_THE PROBLEM:_
Retype exactly the lines that run from the start of the data to the line holding "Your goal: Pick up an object", including both, and only those.

===== RECORDS FOR THIS TASK =====

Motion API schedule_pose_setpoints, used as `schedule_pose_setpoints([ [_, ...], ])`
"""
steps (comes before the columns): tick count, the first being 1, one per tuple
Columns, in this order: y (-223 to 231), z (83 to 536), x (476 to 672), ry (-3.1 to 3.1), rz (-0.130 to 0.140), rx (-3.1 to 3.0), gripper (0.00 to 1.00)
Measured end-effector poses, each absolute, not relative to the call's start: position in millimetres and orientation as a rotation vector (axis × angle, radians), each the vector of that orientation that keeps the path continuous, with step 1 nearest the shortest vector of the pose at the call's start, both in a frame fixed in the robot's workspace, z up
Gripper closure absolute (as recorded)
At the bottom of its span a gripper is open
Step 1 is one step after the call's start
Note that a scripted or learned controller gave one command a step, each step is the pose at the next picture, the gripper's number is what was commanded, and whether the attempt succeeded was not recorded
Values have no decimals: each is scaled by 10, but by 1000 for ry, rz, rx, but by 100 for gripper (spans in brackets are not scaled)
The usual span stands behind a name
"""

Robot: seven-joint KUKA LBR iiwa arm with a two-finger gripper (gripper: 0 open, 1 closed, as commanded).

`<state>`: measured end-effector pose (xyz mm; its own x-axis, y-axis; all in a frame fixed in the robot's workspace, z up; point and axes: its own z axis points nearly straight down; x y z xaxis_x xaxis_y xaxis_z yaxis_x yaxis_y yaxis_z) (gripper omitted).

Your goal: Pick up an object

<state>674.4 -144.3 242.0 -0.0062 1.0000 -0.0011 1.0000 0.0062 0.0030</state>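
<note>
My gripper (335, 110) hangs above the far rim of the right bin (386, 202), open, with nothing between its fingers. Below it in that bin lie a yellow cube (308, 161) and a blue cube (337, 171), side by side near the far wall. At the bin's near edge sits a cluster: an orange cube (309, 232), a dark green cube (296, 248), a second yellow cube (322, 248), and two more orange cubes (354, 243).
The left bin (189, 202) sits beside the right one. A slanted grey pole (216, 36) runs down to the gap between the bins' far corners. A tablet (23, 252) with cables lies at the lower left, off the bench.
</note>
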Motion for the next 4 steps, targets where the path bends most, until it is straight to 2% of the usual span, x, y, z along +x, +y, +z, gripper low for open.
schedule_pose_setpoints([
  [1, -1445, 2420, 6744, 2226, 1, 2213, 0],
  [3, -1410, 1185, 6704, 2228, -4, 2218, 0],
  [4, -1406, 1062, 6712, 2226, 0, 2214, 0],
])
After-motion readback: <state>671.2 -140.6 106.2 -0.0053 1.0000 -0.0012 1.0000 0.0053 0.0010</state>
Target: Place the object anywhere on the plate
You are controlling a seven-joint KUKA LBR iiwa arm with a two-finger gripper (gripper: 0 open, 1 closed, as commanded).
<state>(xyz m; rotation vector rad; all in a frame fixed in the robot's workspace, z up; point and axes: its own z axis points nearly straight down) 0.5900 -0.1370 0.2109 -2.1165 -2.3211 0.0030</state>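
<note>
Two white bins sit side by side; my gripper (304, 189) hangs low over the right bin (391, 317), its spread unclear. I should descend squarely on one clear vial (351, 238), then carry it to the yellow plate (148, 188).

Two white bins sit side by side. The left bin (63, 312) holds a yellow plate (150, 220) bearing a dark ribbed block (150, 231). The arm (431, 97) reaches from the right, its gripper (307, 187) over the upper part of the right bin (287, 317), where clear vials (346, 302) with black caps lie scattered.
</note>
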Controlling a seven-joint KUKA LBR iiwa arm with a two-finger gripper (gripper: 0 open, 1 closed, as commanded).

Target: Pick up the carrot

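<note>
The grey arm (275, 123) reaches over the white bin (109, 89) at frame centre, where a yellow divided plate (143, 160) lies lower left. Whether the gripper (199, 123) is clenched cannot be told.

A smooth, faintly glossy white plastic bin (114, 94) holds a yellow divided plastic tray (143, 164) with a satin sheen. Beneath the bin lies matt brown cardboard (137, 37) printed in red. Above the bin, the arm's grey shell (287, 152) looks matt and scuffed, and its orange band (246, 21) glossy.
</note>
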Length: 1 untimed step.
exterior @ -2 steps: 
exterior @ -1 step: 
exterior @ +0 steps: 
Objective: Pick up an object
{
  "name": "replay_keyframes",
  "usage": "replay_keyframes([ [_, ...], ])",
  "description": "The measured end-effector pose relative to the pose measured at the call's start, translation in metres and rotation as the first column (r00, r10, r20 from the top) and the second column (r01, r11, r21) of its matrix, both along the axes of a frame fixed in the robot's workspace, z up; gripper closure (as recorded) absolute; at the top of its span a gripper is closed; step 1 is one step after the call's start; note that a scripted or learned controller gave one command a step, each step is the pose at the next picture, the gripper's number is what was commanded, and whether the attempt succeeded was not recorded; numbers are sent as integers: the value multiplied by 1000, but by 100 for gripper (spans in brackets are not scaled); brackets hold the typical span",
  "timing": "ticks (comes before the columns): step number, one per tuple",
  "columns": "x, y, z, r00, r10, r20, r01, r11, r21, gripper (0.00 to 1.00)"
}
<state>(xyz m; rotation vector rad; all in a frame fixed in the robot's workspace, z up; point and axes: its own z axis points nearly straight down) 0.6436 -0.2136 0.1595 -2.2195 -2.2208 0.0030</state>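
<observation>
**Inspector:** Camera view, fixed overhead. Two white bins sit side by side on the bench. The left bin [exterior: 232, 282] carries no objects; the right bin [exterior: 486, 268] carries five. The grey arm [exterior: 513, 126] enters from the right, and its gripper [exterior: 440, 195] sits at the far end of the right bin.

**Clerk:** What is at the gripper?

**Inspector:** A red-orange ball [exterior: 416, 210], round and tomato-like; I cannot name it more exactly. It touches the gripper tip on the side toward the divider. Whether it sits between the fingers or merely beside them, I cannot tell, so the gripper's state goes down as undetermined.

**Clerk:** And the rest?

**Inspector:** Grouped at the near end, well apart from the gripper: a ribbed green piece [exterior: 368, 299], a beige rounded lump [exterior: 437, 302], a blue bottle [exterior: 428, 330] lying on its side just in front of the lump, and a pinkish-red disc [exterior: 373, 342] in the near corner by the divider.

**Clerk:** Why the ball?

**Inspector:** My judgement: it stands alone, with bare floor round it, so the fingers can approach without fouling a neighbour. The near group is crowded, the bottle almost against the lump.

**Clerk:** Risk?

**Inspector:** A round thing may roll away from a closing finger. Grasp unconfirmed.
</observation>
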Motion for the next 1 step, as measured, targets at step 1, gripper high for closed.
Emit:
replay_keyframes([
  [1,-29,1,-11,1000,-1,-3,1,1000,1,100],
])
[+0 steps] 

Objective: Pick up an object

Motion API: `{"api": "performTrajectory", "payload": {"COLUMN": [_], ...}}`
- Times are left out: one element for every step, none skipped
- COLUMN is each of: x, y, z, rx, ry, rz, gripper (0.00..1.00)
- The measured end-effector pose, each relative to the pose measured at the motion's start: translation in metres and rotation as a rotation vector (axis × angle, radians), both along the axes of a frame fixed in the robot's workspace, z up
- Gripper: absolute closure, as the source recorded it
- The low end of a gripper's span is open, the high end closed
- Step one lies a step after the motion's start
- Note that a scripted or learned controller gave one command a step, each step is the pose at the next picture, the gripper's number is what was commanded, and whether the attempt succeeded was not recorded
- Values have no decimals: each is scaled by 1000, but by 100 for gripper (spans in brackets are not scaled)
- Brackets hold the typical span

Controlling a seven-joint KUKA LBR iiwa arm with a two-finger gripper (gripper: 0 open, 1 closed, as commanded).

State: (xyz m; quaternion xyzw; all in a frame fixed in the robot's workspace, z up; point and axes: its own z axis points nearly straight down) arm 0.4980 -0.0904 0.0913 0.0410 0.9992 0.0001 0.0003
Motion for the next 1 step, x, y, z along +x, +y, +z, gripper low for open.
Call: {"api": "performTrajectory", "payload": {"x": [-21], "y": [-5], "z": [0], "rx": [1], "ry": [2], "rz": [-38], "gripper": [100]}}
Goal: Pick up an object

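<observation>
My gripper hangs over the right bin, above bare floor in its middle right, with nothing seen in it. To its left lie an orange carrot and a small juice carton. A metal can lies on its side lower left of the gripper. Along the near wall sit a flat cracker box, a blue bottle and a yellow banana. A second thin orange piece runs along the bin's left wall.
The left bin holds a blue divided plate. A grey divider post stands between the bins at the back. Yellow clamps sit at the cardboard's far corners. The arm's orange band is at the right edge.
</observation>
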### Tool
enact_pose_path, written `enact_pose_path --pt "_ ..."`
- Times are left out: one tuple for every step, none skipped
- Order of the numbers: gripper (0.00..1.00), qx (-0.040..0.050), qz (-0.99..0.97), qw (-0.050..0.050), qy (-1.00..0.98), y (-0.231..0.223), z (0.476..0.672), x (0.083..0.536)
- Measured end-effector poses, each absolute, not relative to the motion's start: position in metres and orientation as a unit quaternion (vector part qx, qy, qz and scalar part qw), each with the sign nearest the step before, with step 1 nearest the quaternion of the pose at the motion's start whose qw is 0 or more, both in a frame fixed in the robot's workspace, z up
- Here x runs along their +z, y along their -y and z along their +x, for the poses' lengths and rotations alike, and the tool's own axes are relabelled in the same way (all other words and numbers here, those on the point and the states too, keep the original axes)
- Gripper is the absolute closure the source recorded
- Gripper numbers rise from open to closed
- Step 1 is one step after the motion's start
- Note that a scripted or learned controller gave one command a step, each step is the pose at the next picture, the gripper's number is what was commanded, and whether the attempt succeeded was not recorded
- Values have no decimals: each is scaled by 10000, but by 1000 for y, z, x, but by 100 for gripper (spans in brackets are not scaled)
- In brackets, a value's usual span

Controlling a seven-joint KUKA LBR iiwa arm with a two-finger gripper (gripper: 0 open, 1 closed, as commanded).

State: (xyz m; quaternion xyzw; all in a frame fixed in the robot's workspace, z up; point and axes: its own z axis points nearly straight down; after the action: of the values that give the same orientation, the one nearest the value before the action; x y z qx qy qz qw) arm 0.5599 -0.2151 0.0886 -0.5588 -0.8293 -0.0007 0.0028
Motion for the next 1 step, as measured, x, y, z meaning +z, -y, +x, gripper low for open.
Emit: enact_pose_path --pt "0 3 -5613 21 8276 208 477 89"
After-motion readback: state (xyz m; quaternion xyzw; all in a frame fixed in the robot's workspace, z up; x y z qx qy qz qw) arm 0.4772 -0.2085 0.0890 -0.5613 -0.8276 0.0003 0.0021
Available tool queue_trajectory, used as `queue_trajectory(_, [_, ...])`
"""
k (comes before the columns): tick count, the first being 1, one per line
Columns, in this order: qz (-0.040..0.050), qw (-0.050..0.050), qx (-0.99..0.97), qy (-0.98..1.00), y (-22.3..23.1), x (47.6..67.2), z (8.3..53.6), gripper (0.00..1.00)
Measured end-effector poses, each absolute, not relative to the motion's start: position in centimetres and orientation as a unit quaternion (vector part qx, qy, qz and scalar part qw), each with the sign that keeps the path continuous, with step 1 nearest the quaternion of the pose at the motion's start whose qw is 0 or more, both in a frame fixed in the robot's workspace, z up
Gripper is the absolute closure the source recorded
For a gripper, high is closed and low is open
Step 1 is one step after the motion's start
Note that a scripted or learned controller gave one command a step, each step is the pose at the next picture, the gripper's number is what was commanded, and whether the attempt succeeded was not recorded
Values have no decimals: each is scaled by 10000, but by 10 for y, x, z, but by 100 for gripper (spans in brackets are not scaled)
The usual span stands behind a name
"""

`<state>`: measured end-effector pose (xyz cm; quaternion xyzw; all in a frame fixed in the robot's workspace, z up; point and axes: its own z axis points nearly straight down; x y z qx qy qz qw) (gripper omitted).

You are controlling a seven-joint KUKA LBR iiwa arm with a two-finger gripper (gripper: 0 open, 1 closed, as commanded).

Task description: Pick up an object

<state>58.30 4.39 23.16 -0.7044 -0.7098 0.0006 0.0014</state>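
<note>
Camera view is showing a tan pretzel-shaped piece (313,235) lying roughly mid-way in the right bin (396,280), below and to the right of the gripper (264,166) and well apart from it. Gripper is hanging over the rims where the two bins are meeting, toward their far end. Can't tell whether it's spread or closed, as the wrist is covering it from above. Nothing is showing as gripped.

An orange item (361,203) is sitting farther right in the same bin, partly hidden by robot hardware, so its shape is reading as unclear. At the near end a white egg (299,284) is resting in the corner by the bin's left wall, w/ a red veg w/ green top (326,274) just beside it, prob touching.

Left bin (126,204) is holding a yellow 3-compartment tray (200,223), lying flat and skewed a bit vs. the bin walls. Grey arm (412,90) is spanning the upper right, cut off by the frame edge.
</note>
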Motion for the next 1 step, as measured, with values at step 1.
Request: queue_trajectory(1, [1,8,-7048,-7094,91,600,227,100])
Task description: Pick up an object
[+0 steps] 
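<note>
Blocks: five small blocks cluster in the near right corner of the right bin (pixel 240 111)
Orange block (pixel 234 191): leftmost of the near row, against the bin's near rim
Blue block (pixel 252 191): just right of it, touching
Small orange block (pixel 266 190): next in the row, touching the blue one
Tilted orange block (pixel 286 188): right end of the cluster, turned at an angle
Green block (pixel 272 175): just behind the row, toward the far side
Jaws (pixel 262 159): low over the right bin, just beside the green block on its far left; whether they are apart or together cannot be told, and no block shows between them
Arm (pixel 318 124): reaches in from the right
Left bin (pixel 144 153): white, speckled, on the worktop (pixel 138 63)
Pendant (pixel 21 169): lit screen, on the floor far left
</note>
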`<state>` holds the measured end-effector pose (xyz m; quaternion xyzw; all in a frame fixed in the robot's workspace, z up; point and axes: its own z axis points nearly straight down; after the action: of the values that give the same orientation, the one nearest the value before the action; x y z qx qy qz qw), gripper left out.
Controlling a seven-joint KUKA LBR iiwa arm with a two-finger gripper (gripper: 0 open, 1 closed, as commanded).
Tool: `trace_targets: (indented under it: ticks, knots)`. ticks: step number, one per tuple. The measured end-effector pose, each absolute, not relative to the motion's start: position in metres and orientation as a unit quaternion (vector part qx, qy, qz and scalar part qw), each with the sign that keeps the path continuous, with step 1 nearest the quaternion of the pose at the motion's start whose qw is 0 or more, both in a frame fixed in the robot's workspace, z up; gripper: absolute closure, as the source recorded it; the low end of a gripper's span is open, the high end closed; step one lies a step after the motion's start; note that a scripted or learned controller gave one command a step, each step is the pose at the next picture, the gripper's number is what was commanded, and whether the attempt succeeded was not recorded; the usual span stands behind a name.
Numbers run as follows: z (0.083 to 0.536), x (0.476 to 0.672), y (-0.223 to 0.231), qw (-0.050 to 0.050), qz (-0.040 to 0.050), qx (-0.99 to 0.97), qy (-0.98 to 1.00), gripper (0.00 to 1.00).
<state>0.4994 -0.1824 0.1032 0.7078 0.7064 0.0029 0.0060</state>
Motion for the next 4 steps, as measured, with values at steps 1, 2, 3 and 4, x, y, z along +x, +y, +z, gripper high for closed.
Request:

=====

_SOLUTION BELOW:_
Motion API schedule_pose_setpoints, used as `schedule_pose_setpoints([ [_, ...], ])`
"""
steps (comes before the columns): tick count, the first being 1, one per tuple
Columns, in this order: y (-223 to 231), z (83 to 536), x (476 to 672), ry (-3.1 to 3.1), rz (-0.130 to 0.140), rx (-3.1 to 3.0), gripper (0.00 to 1.00)
Measured end-effector poses, each absolute, not relative to the call's start: position in millimetres and orientation as a rotation vector (axis × angle, radians), each the vector of that orientation that keeps the path continuous, with step 1 nearest the shortest vector of the pose at the call's start, both in a frame fixed in the robot's workspace, z up
Gripper closure absolute (as recorded)
At the bottom of its span a gripper is open
Step 1 is one step after the call's start
Note that a scripted or learned controller gave one command a step, each step is the pose at the next picture, the gripper's number is what was commanded, and whether the attempt succeeded was not recorded
Values have no decimals: each is scaled by 10, but by 1000 for ry, rz, rx, but by 100 for gripper (spans in brackets are not scaled)
The usual span stands behind a name
"""

Robot: seven-joint KUKA LBR iiwa arm with a two-finger gripper (gripper: 0 open, 1 closed, as commanded).

`<state>`: measured end-effector pose (xyz mm; its own x-axis, y-axis; all in a frame fixed in the robot's workspace, z up; point and axes: its own z axis points nearly straight down; x y z xaxis_x xaxis_y xaxis_z yaxis_x yaxis_y yaxis_z) (gripper omitted).

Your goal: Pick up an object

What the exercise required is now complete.